### [Task]
Would you write out, word for word, each line of the records below from the top through the one holding "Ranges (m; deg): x"?

[Collected data entries]
********************

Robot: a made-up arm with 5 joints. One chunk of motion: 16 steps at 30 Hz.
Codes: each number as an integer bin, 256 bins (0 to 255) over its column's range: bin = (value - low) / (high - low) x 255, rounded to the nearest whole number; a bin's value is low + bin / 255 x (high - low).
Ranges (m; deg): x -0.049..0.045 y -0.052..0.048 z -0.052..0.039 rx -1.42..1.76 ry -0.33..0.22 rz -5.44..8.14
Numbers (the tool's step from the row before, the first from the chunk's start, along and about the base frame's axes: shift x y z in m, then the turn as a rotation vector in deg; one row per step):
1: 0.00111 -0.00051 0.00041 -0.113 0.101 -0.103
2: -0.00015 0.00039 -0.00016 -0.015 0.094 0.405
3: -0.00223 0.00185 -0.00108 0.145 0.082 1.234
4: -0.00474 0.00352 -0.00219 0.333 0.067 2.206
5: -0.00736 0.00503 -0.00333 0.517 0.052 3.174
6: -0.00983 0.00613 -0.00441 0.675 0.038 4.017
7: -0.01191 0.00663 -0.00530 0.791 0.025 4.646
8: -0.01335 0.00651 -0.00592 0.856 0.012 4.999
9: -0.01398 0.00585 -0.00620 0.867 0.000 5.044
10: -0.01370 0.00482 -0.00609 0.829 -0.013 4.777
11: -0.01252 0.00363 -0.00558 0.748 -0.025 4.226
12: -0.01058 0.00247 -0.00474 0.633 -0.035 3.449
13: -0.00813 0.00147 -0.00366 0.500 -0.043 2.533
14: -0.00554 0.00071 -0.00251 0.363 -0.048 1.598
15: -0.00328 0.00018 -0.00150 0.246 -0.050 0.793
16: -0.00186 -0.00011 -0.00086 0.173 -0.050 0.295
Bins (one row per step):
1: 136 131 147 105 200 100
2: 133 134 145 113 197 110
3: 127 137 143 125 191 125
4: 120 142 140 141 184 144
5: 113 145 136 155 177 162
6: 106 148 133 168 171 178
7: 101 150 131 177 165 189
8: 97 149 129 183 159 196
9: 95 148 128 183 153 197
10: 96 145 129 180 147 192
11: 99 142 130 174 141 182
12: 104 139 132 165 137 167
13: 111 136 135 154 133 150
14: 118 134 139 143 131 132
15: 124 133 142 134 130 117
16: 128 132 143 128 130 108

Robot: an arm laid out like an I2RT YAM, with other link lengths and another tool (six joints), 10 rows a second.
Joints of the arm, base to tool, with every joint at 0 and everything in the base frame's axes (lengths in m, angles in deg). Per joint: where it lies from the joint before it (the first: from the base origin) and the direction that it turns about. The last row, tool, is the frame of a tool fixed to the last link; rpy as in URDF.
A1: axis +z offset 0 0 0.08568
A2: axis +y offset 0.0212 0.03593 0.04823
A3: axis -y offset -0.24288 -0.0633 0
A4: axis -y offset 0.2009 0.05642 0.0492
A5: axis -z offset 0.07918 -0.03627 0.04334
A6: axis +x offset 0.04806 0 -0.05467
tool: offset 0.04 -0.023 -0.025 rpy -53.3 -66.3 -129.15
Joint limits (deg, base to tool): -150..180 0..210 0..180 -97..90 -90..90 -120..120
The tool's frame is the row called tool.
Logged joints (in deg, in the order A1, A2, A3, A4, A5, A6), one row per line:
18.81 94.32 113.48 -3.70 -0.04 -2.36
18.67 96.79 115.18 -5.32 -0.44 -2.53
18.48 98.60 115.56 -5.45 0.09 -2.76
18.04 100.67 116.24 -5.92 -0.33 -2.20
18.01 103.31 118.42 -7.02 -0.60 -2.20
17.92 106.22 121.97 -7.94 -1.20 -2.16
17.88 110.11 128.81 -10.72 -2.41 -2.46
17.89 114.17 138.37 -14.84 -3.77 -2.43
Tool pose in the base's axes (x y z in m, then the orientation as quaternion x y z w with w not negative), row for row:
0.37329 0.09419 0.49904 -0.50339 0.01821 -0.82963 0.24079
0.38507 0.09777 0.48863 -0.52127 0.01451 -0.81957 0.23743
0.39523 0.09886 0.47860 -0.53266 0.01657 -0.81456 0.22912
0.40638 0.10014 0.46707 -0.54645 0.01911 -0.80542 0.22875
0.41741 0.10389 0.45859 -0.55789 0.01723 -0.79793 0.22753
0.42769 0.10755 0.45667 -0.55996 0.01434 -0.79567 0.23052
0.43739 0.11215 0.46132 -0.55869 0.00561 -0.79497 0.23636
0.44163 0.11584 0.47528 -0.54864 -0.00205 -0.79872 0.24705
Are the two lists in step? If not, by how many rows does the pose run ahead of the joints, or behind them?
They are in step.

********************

### [Exercise result]
Robot: a made-up arm with 5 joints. One chunk of motion: 16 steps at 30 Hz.
Codes: each number as an integer bin, 256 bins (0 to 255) over its column's range: bin = (value - low) / (high - low) x 255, rounded to the nearest whole number; a bin's value is low + bin / 255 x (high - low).
Ranges (m; deg): x -0.049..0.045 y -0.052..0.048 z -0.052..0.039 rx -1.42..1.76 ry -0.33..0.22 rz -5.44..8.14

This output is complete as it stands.